Task item> Scan the listing below for the string "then" and copy each line where it turns up.

Data extracts>
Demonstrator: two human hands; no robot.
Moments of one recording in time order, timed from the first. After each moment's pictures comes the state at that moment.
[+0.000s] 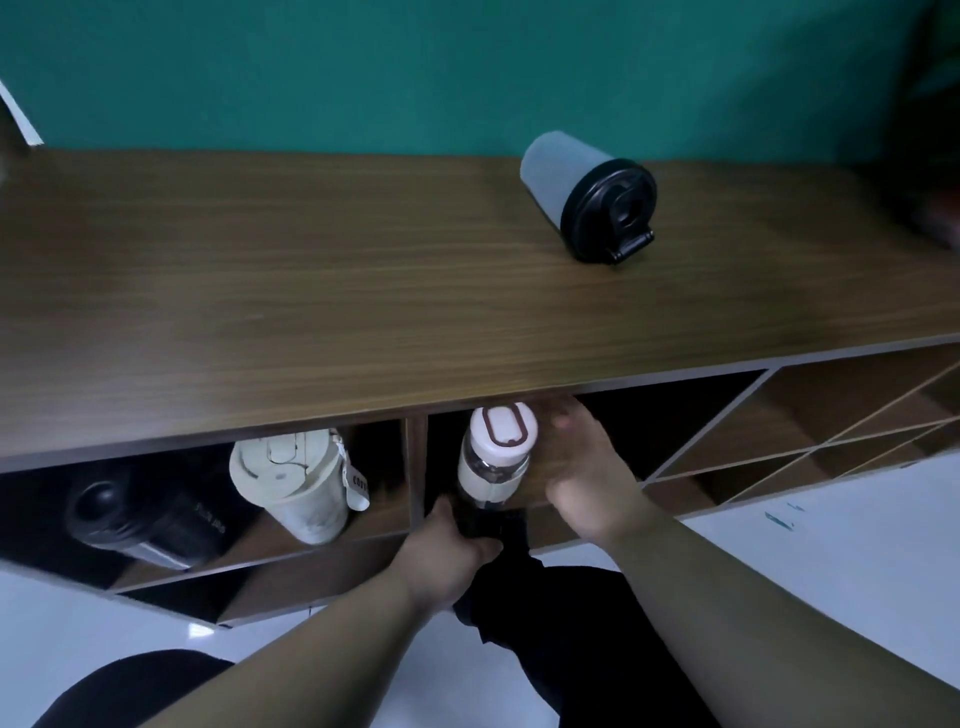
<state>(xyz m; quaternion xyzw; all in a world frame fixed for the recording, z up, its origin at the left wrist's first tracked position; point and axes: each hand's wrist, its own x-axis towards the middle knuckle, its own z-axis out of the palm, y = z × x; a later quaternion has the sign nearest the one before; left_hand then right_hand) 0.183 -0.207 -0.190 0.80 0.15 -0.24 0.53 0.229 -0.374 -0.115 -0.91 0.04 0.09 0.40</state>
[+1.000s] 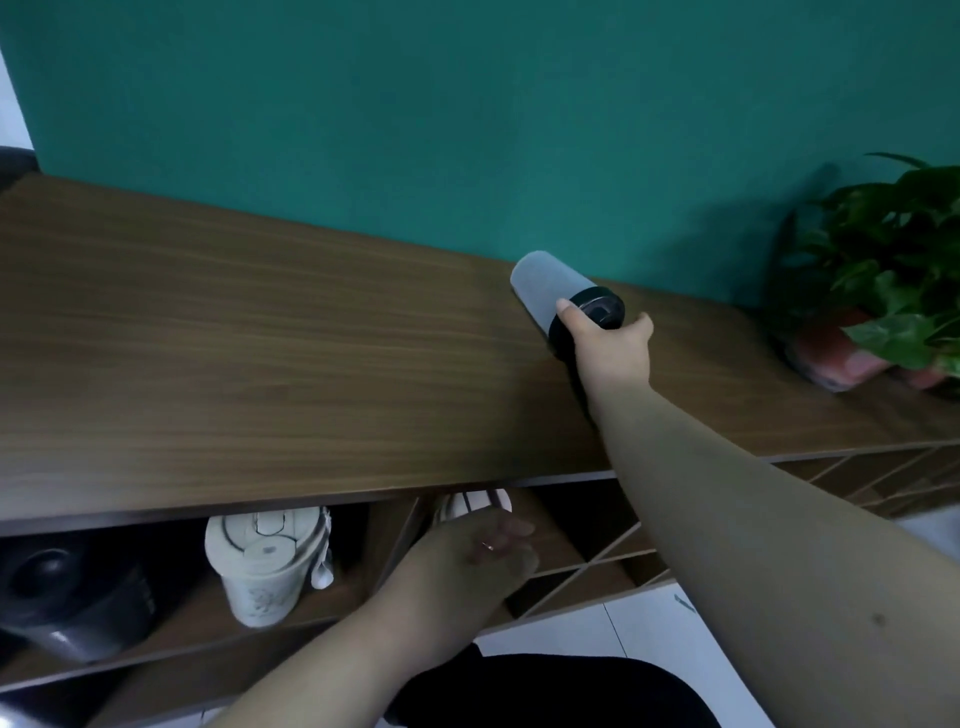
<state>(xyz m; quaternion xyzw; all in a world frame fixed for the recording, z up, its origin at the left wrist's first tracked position) 0.191 -0.201 -0.106 0.72 -0.03 -0.16 0.68 0.346 -0.335 0.033 -0.80 0.24 -0.15 0.53</state>
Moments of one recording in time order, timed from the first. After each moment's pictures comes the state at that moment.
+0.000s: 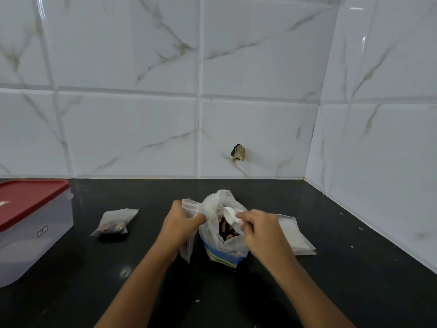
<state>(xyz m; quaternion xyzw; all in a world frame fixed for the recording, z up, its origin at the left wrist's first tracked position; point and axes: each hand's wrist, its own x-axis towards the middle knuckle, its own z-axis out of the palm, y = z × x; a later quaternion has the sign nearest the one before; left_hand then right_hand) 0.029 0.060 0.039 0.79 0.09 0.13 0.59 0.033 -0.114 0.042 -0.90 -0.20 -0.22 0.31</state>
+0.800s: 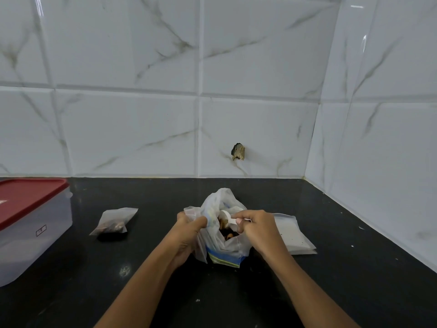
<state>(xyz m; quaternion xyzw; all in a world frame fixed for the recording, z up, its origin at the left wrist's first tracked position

Answer to the exercise>
<state>(xyz m; quaternion xyzw; all in a world frame fixed for the recording, z up, its origin at the left wrist's first tracked position; point and axes: each hand's wrist, its own x-axis towards the middle knuckle, its own z-axis out of the palm, y = z × x; a later quaternion has the sign nearest the one before; left_hand then right_hand) 0.183 -0.207 -0.190 0.80 0.15 -0.24 0.53 0.229 -0.374 -0.115 -0.91 0.04 0.09 0.40</state>
<state>(xyz m; quaternion xyzw; all in a world frame fixed for the recording, z up, its origin at the left wrist's first tracked position; point and axes: each hand's wrist, its own x-axis towards the middle knuckle, its own z-axis out of the palm, y = z × x; a later quaternion has the sign nearest the one before; left_hand then right_hand) 0.029 0.060 0.039 0.79 0.09 0.13 0.59 0.033 -0.114 0.042 -0.90 -0.20 -0.22 0.31</state>

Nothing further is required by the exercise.